**Problem**
Go through the material underneath and show every line where the string "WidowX" occurs.
**** Given data ****
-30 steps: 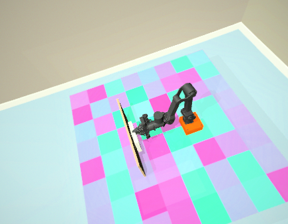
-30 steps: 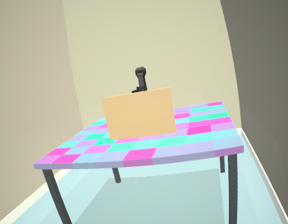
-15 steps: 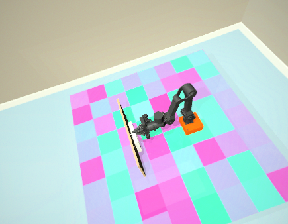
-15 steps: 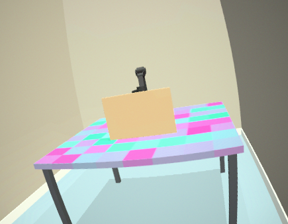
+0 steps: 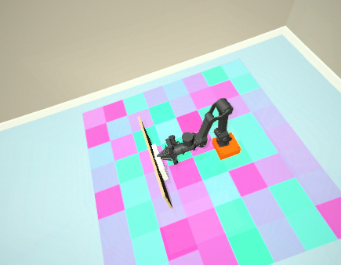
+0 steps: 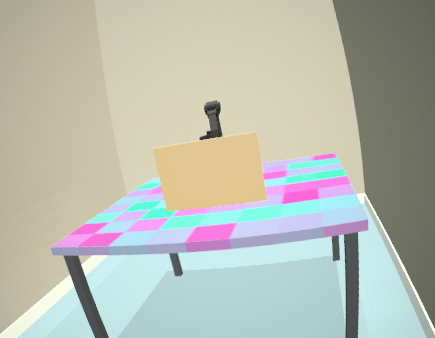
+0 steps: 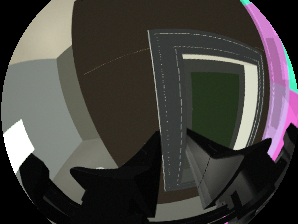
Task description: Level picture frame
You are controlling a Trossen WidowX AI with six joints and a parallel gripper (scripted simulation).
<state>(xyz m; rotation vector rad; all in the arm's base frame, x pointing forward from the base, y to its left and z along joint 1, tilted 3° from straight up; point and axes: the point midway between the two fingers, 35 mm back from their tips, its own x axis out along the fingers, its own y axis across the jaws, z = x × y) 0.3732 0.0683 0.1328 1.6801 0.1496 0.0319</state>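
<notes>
The picture frame lies 1 cm to the left of my gripper tip and 5 cm below it. From my gripper tip the other things lie so: tan wall panel (2 cm ahead, 7 cm below).
</notes>
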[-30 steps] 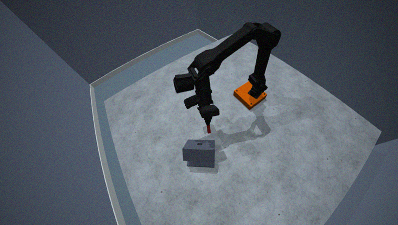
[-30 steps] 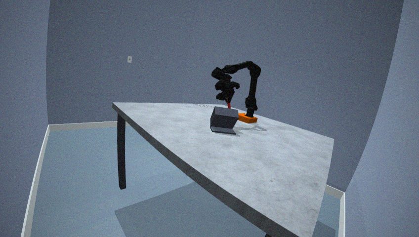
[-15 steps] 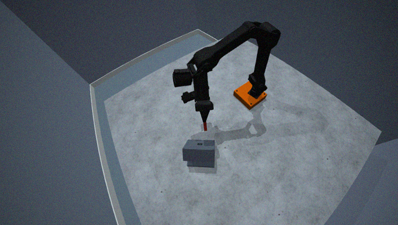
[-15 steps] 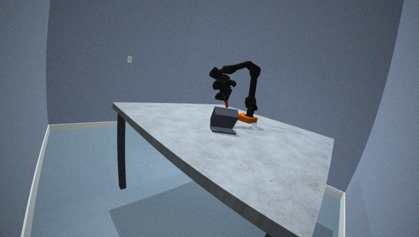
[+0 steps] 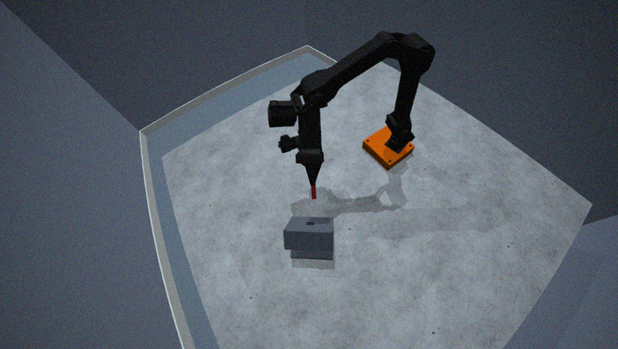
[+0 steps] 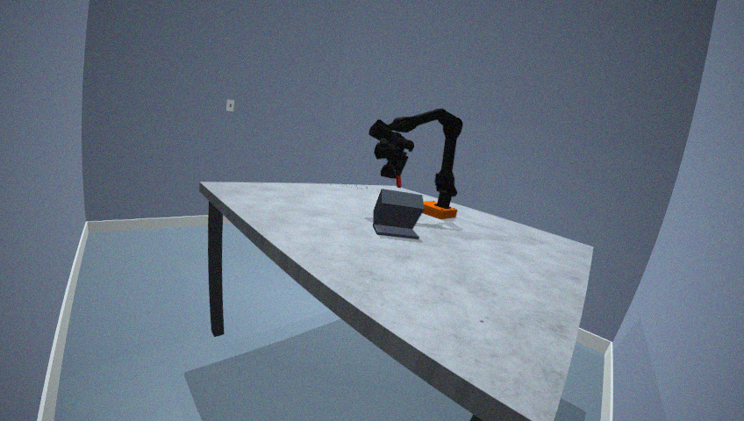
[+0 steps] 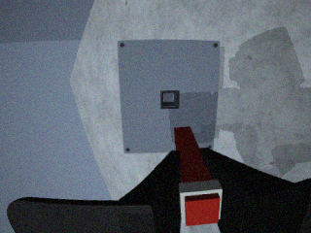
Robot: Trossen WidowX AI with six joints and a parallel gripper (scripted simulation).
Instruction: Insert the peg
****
**Problem solution**
You are controlling a Trossen WidowX AI with six joints and a parallel gripper (scripted simulation).
Robot: Trossen WidowX AI with six joints and a parallel gripper (scripted simulation).

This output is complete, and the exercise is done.